Work instruction —
Below are entries with pictures among them; reproduce exactly, and only, the lines from the one containing "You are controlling" down to the one containing "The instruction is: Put", without the pictures.

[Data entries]
--------------------

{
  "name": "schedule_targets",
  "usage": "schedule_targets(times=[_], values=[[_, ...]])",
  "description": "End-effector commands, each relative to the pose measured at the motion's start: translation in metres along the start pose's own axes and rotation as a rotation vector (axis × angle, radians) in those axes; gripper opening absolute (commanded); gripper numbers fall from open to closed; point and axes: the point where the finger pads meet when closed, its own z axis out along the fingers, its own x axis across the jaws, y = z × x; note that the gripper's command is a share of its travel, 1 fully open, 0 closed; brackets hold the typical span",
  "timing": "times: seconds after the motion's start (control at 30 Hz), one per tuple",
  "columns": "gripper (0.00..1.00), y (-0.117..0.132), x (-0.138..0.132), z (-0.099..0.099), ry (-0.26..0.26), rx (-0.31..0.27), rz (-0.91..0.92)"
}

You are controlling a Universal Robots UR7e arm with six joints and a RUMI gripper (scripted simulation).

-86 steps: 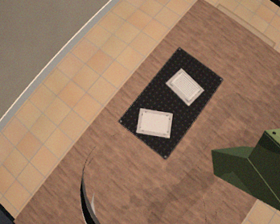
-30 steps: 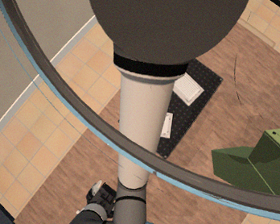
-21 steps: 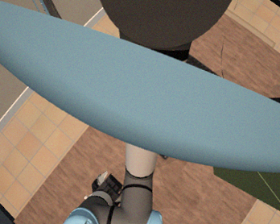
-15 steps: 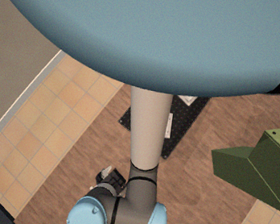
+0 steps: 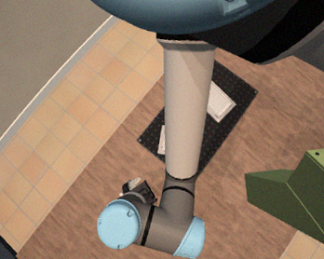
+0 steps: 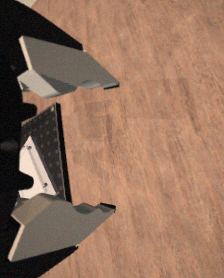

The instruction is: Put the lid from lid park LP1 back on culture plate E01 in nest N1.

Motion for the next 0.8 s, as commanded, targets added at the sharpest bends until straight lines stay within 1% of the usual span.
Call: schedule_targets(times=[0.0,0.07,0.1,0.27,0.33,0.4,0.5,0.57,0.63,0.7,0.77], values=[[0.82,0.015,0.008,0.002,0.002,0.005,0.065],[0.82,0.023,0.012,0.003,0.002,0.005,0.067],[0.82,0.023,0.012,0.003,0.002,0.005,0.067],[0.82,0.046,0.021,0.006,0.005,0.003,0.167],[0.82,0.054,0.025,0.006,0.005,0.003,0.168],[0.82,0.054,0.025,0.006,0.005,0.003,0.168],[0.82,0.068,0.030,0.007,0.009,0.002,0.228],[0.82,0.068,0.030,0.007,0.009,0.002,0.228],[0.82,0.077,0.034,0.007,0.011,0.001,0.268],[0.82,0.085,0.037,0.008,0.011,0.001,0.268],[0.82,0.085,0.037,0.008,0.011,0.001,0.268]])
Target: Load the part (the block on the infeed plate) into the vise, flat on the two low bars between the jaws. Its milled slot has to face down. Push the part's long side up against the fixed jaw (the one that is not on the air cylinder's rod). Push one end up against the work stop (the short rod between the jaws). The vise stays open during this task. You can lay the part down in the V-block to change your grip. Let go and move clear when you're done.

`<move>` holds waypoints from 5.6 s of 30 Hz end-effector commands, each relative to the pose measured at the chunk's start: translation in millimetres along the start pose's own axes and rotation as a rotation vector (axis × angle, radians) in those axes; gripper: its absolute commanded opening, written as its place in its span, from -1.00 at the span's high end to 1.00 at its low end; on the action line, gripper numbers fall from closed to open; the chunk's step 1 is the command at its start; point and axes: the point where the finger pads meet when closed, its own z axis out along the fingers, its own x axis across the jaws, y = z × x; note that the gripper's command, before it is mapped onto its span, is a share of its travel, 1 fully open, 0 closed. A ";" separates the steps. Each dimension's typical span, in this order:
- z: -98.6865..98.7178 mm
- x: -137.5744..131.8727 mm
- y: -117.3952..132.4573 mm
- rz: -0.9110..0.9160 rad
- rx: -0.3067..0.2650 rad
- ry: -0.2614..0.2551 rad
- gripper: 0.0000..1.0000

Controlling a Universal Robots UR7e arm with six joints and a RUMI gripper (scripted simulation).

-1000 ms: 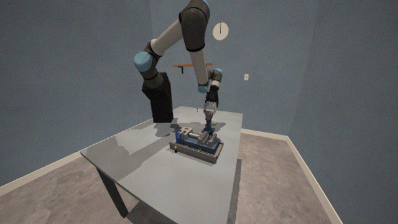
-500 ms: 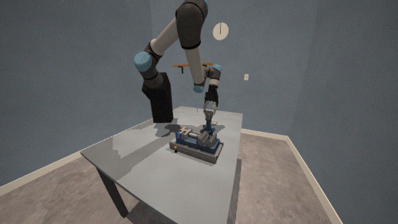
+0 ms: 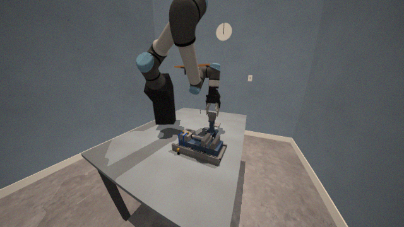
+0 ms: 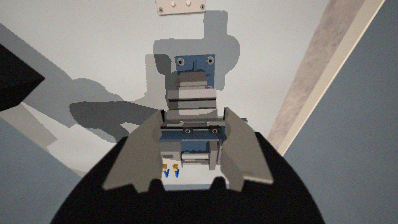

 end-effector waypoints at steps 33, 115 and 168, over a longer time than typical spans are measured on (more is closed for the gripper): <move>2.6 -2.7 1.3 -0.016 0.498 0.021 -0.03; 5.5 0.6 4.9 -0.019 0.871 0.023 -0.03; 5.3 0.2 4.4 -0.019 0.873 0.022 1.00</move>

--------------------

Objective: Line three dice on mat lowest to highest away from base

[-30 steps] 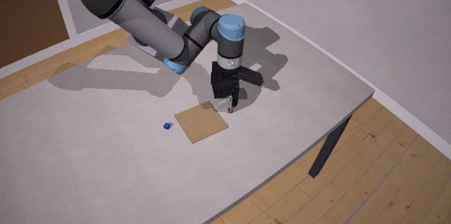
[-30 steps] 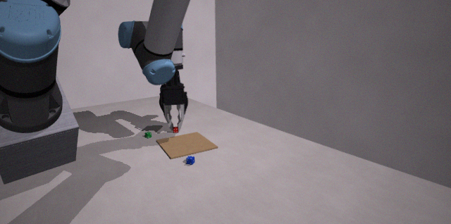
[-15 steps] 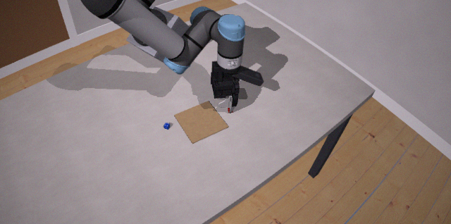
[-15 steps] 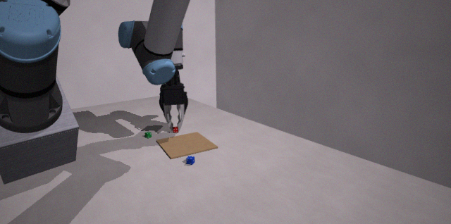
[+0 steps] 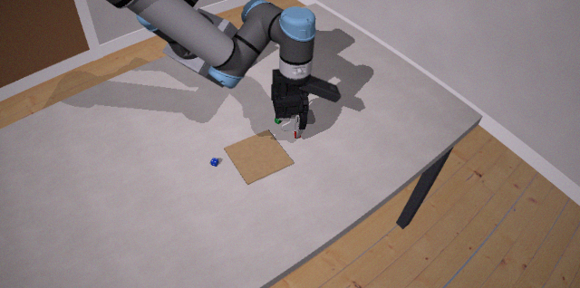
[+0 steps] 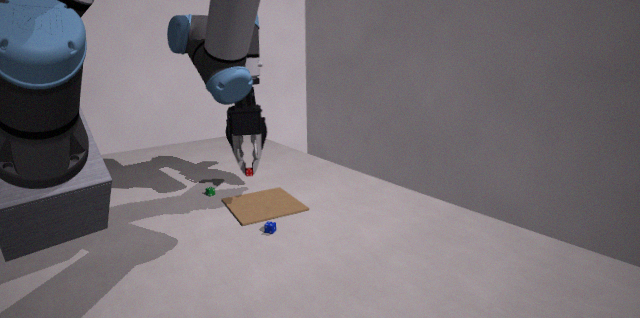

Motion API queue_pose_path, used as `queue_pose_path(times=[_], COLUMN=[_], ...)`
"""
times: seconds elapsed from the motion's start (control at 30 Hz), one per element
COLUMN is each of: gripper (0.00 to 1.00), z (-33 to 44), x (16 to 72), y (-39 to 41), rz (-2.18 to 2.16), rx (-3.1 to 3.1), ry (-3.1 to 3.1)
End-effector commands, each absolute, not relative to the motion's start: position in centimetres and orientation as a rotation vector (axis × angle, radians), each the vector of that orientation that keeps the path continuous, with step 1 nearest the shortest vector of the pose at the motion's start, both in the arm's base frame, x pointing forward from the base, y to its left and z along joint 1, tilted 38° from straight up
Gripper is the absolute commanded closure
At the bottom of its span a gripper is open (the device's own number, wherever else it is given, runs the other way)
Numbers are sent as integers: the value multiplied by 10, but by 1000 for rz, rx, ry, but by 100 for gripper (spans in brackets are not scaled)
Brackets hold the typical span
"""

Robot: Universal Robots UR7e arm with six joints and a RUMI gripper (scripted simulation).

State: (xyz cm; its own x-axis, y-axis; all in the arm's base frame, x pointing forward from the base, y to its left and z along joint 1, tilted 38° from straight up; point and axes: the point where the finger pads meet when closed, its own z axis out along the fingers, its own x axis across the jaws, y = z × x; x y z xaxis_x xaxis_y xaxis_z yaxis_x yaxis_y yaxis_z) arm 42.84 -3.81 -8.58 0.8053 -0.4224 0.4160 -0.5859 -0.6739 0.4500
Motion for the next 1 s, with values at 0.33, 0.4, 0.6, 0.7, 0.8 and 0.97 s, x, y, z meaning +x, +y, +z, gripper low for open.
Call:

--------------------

Response area —
You are controlling a Universal Robots UR7e arm with six joints and a RUMI gripper (scripted simulation).

-86 steps: 
-30 steps: 
-21 steps: 
-15 steps: 
+0 steps: 
+0 steps: 

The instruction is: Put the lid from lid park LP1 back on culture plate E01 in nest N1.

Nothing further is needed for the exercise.